The GOP convention's theme was built largely around an Obama quote ("You didn't build that") that the president and many others say was taken out of context. Those three days in Tampa were all about attacking Obama's performance — on jobs, on foreign policy, on spending — and putting him in the position of having to defend that record.
The old saw is that the best defense is a good offense. Before the Republicans had even brought the gavel down on their convention, prominent Democrats were calling for a counteroffensive.
On Thursday morning, Sen. John Kerry, the party's 2004 nominee, issued a fundraising appeal. The decorated Vietnam veteran reminded the faithful about the devastating ads from outside groups that questioned his military record.
"I have one message burned into my memory for everyone who cares about the outcome of this year's presidential election," he wrote. "Respond quickly and powerfully to attacks from the other side."
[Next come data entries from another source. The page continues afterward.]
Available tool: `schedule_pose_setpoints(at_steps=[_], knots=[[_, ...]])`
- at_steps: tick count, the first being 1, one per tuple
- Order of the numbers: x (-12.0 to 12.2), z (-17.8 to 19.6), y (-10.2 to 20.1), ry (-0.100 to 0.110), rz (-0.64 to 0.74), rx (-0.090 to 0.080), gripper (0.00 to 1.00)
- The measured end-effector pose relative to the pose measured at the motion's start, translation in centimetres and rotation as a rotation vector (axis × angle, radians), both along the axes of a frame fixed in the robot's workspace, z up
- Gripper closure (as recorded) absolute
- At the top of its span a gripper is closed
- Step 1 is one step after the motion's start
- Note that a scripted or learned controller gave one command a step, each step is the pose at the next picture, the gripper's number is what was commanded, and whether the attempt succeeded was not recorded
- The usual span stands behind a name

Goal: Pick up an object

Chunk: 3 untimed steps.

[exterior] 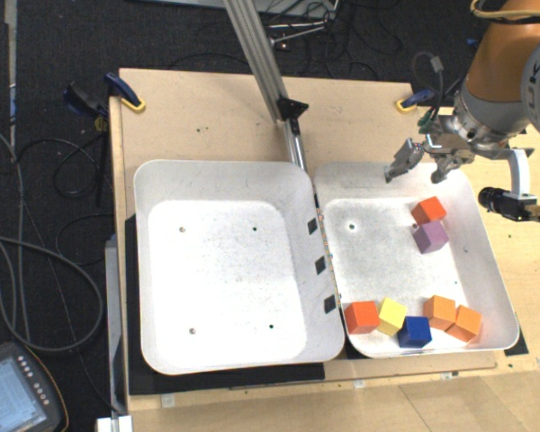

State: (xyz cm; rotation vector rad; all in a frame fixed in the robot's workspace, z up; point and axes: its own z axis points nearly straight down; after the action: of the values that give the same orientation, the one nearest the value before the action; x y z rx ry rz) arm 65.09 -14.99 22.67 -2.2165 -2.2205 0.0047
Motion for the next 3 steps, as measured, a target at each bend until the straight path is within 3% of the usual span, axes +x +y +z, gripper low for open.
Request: schedule_pose_setpoints(at_steps=[1, 3], knots=[[0.1, 0.3, 0.0, -0.004, 0.001, -0.002, 0.0], [-0.4, -10.3, -0.6, 0.0, -0.003, -0.001, 0.0]])
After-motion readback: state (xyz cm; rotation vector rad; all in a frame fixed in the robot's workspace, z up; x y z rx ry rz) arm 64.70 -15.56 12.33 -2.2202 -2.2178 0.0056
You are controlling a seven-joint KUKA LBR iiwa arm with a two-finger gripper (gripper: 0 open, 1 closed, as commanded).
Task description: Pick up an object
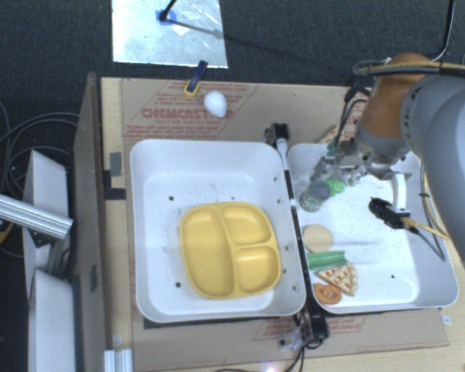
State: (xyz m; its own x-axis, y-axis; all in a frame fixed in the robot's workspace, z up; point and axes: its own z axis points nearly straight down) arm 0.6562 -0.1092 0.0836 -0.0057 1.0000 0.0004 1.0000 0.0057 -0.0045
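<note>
Reading "CHEMCAST", cardboard [187, 113] behind bins [217, 155]

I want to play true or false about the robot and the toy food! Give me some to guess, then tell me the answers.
1. The yellow tray sits in the left bin. True.
2. The yellow tray is full of food. False: its compartments hold nothing.
3. The toy food lies in the right bin. True: a round tan piece, a green piece and an orange wedge lie near its left wall.
4. The arm reaches in over the left bin. False: the gripper is over the right bin.
5. A white egg-shaped thing lies on the cardboard outside the bins. True.
</note>
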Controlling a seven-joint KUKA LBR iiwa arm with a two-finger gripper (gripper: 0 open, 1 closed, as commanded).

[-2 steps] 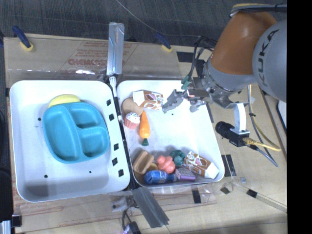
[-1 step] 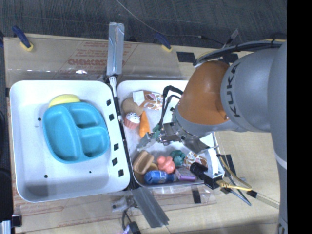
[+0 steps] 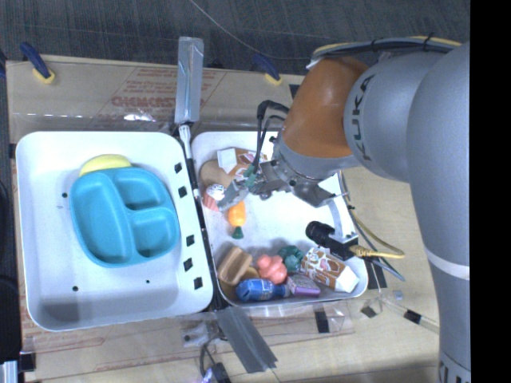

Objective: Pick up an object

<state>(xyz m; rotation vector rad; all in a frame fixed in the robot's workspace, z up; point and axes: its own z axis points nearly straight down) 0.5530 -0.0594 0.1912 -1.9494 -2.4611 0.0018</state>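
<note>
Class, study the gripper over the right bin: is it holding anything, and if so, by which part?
It cannot be told. The gripper sits low in the right bin, just above the orange carrot toy; nothing is clearly between its fingers.

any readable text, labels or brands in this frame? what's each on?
"KUKA": dark letters running vertically on the grey robot arm, partly cut off.
Red print on the brown cardboard sheet behind the bins: too blurred to read.
Small printed carton in the right white bin: too small to read.
</note>
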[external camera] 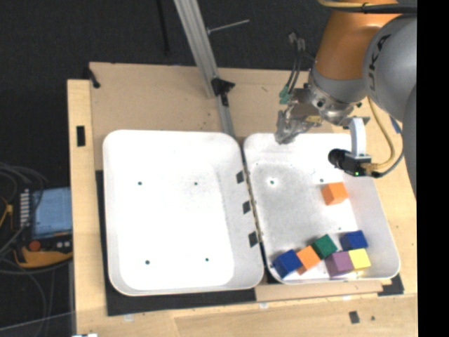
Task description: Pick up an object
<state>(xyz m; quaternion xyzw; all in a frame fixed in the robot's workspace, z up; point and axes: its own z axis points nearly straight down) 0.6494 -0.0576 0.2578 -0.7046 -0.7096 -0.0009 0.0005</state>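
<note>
The gripper (286, 133) of the grey-and-orange arm (354, 37) hangs over the far-left corner of the right bin (295, 195), close to the rim that meets the left bin (175, 209). From this slanted view it cannot be told how the tool is set, and no object is seen caught in it.

Every candidate for the pick lies well apart from the tool. A lone orange block (334, 192) sits toward the right side of the right bin, with bare floor all around it. Along the near edge of the same bin, a cluster crowds together — a blue block (287, 262) touching a second orange cube (308, 257), then a green block (324, 246), a purple block (340, 262), a yellow block (360, 259) and a dark blue block (353, 240), several of them touching or just beside one another.

The step in hand appears to be the approach, with no target yet under the tool. The lone orange block looks the soundest choice — a clean descent needs open floor on two opposite sides, and the packed row offers little. Done well, the move would centre the tool above that block, square it to the block's faces, and descend straight, since a slanted or off-centre close could nudge the block away.
</note>
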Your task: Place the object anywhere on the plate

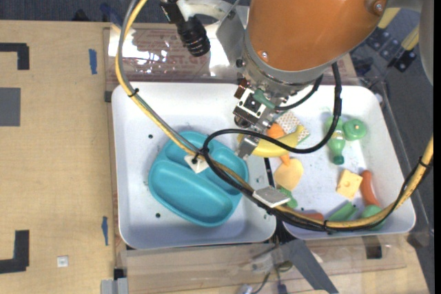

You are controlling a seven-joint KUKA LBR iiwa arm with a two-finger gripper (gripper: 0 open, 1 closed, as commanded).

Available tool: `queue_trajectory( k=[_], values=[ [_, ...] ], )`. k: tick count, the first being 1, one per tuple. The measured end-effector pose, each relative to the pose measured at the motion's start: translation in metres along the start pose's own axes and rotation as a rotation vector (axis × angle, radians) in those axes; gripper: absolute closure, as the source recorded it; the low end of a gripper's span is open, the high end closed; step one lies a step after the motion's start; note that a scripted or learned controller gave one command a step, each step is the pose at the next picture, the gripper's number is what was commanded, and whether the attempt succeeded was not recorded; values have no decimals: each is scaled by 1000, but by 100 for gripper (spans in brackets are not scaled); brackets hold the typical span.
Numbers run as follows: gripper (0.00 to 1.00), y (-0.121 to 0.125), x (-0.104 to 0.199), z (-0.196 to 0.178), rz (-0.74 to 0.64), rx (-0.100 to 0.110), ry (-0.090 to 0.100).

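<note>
A blue plate [189, 191] lies tilted in the left bin [138, 148], with a cable running across it. My gripper [253, 126] hangs under the big orange wrist band, over the left part of the right bin [393, 148], just right of the plate's upper edge. Directly below and right of it lie a yellow banana [281, 146], a small orange piece [275, 131] and a tan waffle-like piece [291, 123]. The wrist hides how the gripper meets these toys.
More toy food is scattered in the right bin: a yellow-orange pear [290, 173], green pieces [342, 137], a cheese wedge [349, 184], a red sausage [370, 187] and a green bean [350, 212]. Yellow and black cables [131, 89] loop over both bins.
</note>
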State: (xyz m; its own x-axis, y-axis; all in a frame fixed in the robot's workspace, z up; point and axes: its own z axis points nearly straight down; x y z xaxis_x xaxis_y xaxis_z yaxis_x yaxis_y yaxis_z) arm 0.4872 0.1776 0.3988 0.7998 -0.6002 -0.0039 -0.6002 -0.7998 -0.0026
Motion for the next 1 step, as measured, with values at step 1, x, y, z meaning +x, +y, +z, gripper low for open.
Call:
queue_trajectory(
  k=[1],
  values=[
    [0, 0, 1, -1, 1, 1, 1]
  ],
)
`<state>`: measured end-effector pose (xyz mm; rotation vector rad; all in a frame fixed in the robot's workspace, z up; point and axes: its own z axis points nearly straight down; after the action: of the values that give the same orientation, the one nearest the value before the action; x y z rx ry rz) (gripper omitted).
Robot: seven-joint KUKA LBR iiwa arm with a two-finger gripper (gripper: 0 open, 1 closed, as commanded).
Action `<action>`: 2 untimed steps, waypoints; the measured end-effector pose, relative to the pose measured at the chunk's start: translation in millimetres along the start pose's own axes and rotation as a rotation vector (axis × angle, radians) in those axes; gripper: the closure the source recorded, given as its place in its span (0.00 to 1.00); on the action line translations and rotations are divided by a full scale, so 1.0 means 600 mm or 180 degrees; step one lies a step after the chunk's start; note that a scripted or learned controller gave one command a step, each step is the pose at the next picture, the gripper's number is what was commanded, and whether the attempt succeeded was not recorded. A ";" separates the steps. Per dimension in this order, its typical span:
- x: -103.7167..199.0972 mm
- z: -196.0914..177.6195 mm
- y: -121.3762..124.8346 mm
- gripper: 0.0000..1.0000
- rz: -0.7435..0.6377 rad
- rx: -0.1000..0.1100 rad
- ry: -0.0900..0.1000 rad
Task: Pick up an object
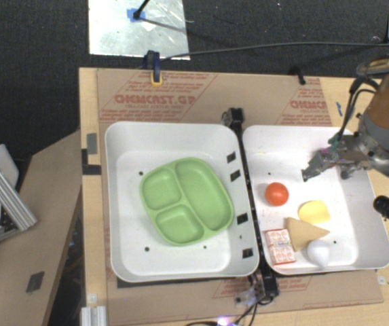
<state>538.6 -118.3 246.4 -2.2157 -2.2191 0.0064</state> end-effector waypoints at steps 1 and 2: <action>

In the courtroom, the prosecution gets the first and last word because it is the party with the burden of proof. But here, it's unclear which side bears the real burden, says defense attorney Barry Scheck, co-founder of The Innocence Project but perhaps more famous for helping win an acquittal for O.J. Simpson in his murder trial.
"Is it the incumbent or the challenger?" he asks. Given the current wind conditions, he says, "I think the president's probably better served having the last word."
In the end, Romney v. Obama is being tried in the court of public opinion. And until Nov. 6, neither side will be resting.